## [REQUIREMENT]
Nothing but the lines from the start of the entries through the line containing "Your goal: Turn" should appear in the answer, each given exactly.

[[ THE DATA open ]]

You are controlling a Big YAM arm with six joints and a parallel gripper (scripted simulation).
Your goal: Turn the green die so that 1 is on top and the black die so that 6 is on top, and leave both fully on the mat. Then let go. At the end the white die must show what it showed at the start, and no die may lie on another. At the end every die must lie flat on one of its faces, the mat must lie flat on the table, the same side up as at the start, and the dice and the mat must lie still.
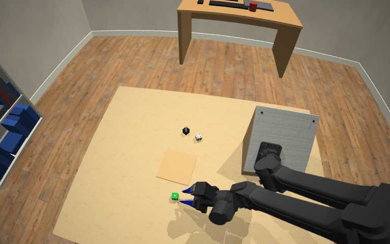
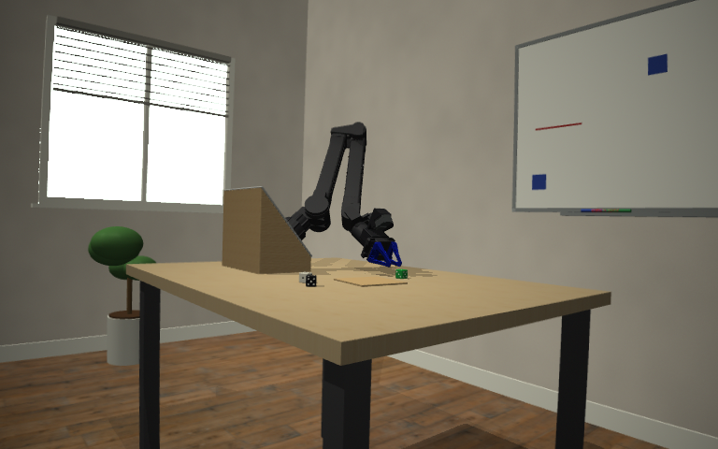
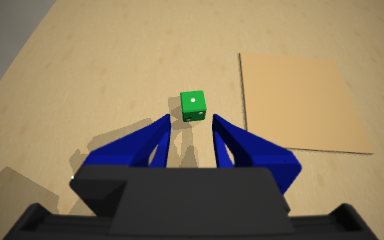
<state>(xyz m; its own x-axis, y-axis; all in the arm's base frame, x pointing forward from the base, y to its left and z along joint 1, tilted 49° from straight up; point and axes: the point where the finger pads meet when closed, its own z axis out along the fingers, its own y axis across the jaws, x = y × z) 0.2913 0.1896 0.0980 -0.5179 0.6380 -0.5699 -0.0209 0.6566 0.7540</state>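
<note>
My gripper is now 3 cm short of the green die and 3 cm above it. The rest, counted from my hand: black die 31 cm to the right, 6 cm ahead, 3 cm below; tan mat 13 cm to the right, 6 cm ahead, 4 cm below; white die 29 cm to the right, 3 cm below.
</note>
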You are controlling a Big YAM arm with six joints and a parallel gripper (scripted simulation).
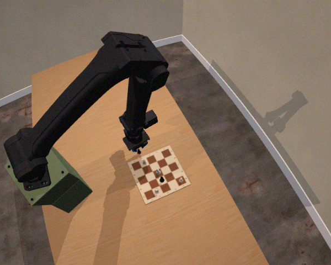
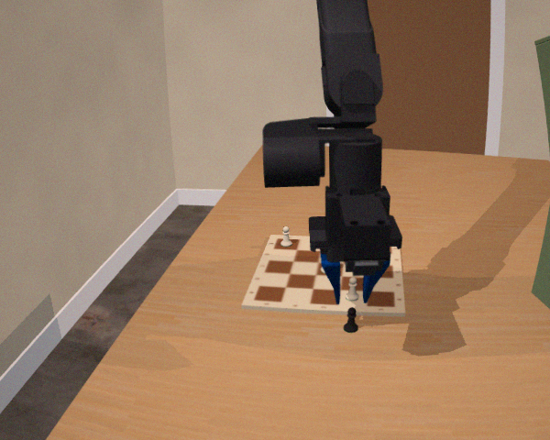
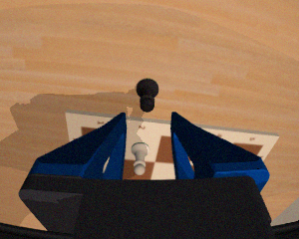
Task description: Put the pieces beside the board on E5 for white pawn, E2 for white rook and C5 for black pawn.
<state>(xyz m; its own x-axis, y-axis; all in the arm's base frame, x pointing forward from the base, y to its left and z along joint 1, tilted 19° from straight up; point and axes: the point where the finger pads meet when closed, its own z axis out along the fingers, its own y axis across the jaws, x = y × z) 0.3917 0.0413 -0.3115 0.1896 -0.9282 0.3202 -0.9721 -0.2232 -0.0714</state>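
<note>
My gripper is now 30 mm above the black pawn. From my hand the other things lie so: tall black piece (170 mm to the right, 50 mm ahead, 20 mm below); then tall white piece (130 mm to the right, 50 mm ahead, 30 mm below); then chessboard (130 mm to the right, 40 mm below, 40 mm ahead).
</note>
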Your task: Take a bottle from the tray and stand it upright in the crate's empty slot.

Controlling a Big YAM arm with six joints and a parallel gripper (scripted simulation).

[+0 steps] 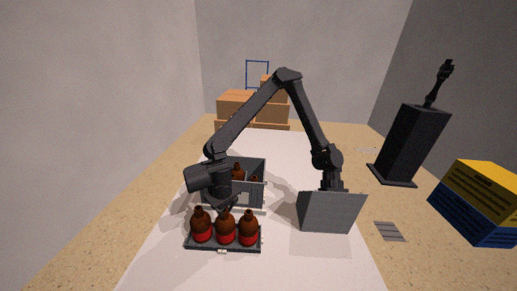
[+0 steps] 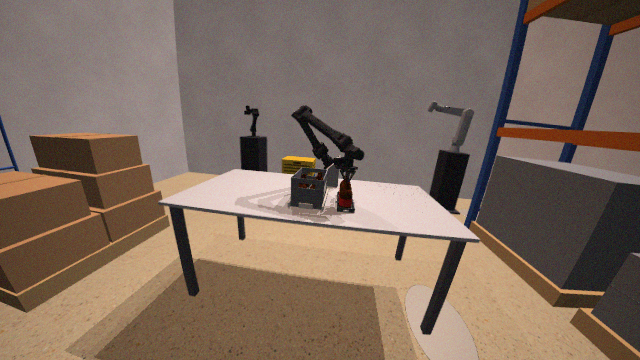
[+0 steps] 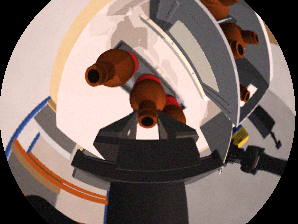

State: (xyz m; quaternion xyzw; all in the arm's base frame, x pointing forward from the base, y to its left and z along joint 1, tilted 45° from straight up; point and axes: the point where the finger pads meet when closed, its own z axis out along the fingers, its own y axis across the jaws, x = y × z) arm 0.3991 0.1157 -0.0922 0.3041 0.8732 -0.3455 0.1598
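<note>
My hand is 60 mm above the brown bottle. Also, from my hand: grey crate 10 mm ahead, 220 mm to the right, 60 mm below; then dark tray 140 mm below.
</note>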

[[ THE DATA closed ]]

## [EXERCISE ANSWER]
You are controlling a Big YAM arm with six joints and a parallel gripper (scripted simulation).
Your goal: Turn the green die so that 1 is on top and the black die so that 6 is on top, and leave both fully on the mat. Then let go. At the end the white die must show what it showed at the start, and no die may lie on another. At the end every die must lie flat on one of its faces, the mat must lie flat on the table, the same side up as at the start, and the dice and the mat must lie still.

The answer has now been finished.